Перед тем как его увести, следователь больше не спрашивал: «Вам нечего сказать господину Дангелю?» Прощальная фраза звучала теперь чуть иначе: «Когда пожелаете увидеться с господином оберштурмфюрером, без стеснения говорите». А позавчера ночью, когда Гедиминас, не выдержав криков истязуемого, тоже начал вопить, и ему досталось больше пощечин, чем обычно, следователь, провожая его до двери, сказал:
— Как вижу, господин Джюгас, вы напрашиваетесь на знакомство с моими мальчиками? Что ж, я не против, сможете испытать на своей шкуре, на что они способны.

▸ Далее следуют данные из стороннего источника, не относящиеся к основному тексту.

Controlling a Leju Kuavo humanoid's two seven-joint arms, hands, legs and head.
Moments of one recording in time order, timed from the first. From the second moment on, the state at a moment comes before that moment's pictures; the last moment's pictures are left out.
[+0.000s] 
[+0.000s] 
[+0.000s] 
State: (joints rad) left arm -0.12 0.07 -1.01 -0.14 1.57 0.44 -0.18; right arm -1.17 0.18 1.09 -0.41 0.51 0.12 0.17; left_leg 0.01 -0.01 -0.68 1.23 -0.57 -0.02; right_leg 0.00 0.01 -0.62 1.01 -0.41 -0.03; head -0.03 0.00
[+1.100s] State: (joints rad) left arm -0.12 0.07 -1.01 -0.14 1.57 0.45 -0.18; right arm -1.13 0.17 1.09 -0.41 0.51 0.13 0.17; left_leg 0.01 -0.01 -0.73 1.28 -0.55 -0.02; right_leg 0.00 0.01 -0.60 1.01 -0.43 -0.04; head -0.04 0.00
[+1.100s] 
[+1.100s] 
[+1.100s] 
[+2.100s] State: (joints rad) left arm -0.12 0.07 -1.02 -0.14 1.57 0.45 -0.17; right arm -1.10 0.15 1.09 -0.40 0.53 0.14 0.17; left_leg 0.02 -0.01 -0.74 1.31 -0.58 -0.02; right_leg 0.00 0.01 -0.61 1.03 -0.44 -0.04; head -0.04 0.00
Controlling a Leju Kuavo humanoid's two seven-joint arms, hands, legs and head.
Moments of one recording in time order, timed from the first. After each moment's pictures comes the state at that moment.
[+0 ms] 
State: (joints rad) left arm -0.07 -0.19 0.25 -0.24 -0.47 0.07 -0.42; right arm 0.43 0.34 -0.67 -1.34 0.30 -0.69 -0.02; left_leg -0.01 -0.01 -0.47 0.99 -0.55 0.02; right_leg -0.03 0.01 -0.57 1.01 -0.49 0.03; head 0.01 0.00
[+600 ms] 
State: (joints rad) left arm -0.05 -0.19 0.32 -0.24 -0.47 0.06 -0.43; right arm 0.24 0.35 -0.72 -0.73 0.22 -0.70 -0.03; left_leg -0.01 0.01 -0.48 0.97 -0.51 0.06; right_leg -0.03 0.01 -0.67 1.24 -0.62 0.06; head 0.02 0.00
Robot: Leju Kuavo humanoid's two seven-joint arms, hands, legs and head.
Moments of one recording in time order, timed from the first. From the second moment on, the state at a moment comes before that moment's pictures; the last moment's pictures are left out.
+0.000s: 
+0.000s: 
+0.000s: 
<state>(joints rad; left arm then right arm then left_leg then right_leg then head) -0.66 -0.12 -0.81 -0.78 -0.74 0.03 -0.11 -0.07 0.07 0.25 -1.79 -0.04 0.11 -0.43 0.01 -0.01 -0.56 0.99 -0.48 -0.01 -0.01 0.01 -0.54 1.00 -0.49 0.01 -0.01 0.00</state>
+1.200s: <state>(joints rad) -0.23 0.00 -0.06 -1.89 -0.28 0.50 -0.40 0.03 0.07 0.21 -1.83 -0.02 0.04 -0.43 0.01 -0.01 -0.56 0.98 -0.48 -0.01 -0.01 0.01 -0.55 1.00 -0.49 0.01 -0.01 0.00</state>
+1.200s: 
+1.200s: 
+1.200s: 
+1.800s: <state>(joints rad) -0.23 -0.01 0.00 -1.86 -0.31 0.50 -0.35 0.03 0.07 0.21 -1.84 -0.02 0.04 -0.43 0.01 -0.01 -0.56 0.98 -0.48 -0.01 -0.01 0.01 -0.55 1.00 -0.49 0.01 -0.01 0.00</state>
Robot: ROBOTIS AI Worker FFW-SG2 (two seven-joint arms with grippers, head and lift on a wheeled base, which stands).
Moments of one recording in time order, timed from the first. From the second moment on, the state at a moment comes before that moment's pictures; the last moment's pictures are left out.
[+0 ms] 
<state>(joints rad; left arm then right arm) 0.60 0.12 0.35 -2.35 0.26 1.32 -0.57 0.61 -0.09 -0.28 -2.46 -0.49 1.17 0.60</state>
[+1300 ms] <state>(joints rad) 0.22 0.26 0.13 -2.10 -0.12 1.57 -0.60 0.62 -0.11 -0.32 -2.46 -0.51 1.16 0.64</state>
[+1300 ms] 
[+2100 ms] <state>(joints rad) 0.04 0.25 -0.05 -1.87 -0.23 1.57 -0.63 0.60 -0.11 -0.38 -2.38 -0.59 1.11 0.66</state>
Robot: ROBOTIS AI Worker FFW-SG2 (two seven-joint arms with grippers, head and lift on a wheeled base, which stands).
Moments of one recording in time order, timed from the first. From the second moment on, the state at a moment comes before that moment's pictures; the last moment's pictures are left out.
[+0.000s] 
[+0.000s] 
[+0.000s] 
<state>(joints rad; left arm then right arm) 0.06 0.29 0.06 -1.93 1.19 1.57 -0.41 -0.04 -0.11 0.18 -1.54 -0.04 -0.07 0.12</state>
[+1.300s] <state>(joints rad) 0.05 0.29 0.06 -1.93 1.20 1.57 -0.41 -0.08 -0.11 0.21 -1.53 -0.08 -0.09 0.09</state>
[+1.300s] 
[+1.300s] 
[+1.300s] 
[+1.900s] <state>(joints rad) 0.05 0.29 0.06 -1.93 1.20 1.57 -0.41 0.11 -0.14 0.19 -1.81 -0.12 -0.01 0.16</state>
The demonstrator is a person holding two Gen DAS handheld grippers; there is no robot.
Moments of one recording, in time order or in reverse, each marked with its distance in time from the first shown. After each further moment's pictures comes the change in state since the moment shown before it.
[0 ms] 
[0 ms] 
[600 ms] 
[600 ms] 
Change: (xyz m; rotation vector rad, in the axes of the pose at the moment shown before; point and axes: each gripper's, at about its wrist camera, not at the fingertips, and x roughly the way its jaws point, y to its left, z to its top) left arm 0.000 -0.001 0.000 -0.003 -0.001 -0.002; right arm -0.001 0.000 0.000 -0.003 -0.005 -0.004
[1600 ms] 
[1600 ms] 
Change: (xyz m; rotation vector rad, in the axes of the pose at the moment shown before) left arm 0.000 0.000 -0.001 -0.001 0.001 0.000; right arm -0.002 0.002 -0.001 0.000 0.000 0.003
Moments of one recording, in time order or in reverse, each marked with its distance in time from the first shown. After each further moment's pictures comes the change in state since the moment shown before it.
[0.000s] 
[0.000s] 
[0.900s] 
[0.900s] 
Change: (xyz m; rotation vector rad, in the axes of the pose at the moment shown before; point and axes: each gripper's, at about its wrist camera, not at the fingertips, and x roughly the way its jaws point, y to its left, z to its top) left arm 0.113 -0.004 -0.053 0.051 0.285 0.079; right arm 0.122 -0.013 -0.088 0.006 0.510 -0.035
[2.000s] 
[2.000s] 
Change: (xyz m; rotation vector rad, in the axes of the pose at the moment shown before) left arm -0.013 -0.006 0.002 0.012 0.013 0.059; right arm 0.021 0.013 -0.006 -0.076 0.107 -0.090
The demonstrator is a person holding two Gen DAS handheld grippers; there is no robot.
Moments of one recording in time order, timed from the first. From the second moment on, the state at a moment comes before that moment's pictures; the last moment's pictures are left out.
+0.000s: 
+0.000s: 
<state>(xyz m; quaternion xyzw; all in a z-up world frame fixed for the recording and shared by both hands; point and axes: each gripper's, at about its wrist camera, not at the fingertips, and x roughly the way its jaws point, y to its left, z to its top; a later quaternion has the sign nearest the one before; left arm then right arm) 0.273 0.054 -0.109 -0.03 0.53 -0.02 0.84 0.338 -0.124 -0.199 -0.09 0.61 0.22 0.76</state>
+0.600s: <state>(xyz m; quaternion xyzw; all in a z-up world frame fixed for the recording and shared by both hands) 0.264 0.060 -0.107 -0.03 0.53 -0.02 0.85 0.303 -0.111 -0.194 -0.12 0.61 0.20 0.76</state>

— Знаю. Они умеют содрать шкуру с живого человека, могут вырвать сердце и тут же сожрать его, но сделать из человека подлеца, если он этого не захочет, им не под силу, — отрезал Гедиминас.
Нет, у него и в мыслях не было откупиться предательством. Наоборот, с каждым часом, проведенным в камере пыток, его упорство росло, питаясь ненавистью к зверям, сделавшим его свидетелем своих преступлений, и все то, что Гедиминас считал своим духовным превосходством, возвышающим его над скверной мира, таяло на глазах, как песчаная дамба под напором прибоя и ветра.
Откуда же этот бред? Эта голгофа Милды в каменном зале? Откуда крик: «Остановите! Верните ее! Я все скажу!»
Гедиминас сел на нарах. Удивился и еще больше встревожился, увидев, что в камере светло. Утро… Погожее декабрьское утро (он уже научился отличать пасмурный день от ясного, хотя матовое стекло и не пропускало солнечных лучей). Как это случилось, что сегодня он так заспался? Правда, ночью его не водили в камеру пыток! Первая такая ночь за шестнадцать суток заточения. Что они придумали? Решили дать передохнуть или расставили новые сети? Да, это самое вероятное.
Еще сегодня он увидит Милду у них на стуле, а то и его самого посадят. Эти негодяи не окажут бесплатно самой пустяковой услуги, за все приходится расплачиваться пытками.